Ya, Fender tried to do the Mesa Boogie thing with the superchamp, princeton II, deluxe II, champ II...and I think it turned out great!

I like the vintage fender look, the Machete seems too boxy, whats that grey middle stuff?


----------



## Andy (Sep 23, 2007)

Buzz said:


> I like the vintage fender look, the Machete seems too boxy, whats that grey middle stuff?


Seems like some kind of attempt at the two-tone boutique look, combined with Hiwatt style piping accents. I'm not a big fan either, it misses the mark.


----------



## Mooh (Mar 7, 2007)

I dig the look, but whatever...The Princeton Recording amp was the last Fender to grab me sound wise but I haven't noticed any used in the shops when I had a fat enough wallet. 

Peace, Mooh.


----------



## pickslide (May 9, 2006)

Meh. For that kind of money you can get almost any amp you want. It amazes me how much Fender charges for these amps and that people buy them!


----------



## captainbrew (Feb 5, 2010)

pickslide said:


> Meh. For that kind of money you can get almost any amp you want. It amazes me how much Fender charges for these amps and that people buy them!


It has the Fender name on it so a bunch of people are willing to pay top dollar for it for that reason alone. I think they'll have trouble selling these though.

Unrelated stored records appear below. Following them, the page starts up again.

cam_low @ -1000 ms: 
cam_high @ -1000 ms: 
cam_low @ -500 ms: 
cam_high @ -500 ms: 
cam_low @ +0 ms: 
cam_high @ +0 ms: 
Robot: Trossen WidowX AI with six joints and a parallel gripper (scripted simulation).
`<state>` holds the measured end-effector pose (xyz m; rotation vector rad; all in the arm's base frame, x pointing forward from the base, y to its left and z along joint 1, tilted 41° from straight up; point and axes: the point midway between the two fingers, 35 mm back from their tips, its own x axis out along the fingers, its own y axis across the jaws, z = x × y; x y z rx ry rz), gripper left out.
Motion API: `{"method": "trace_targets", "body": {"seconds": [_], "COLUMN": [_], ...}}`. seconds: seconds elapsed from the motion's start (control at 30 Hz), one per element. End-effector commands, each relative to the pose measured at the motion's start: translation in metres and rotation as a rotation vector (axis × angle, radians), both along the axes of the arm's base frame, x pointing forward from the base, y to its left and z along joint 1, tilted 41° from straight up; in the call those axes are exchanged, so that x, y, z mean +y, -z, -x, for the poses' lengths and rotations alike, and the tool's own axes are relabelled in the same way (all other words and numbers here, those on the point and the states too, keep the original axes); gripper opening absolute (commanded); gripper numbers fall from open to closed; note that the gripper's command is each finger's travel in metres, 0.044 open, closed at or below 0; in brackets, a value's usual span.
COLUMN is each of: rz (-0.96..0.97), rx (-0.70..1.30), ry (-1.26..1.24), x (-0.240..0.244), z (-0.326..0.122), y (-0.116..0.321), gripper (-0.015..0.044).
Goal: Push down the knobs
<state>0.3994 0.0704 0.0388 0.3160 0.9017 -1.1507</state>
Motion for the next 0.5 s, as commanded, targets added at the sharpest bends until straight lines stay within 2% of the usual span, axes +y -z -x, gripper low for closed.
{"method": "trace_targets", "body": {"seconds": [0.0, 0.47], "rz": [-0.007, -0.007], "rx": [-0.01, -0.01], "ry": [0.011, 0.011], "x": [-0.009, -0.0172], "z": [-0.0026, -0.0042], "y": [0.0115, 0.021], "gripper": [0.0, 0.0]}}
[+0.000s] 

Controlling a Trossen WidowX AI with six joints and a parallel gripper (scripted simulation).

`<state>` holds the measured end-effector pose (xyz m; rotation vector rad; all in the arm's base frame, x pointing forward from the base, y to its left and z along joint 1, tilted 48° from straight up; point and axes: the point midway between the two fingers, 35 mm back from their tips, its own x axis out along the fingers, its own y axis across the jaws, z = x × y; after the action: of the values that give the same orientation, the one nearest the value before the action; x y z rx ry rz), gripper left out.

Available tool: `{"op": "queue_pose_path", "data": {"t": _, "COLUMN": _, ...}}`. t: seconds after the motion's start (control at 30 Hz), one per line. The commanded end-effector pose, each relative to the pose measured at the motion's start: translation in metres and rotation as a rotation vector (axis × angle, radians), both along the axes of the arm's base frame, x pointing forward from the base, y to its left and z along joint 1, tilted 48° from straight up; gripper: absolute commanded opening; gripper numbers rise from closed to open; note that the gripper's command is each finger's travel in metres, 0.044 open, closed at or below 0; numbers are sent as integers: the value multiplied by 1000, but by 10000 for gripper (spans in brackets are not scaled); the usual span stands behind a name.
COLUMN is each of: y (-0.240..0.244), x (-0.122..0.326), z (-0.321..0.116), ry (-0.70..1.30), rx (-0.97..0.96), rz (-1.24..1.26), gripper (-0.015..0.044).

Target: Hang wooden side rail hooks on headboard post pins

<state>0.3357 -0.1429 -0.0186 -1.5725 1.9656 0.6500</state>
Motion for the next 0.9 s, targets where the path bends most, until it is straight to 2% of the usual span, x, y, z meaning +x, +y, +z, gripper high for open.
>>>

Fender should have a line of amps are that are EXACT replicas of their old blackface and tweeds amps. Tons of small builders are making replicas of these amps and they're selling quite well. What if Fender did it? Hand wired, exact same circuits, parts (as close a possible) etc.
I think those would sell quite well if the price wasn't astronomical, then again, that's probably why they aren't building them, they'd charge too much.


----------



## bluzfish (Mar 12, 2011)

That is pretty much what I was trying to say earlier, captainbrew. Fender should do exactly that - deliver the classic Fender sound better than anyone else (or at least as well as some...). Be a class act at the top level of the most desirable amps out there. With that reputation, I'm sure it would enhance sales of their regular production "working musician" amps which are already quite competitive in their class.


----------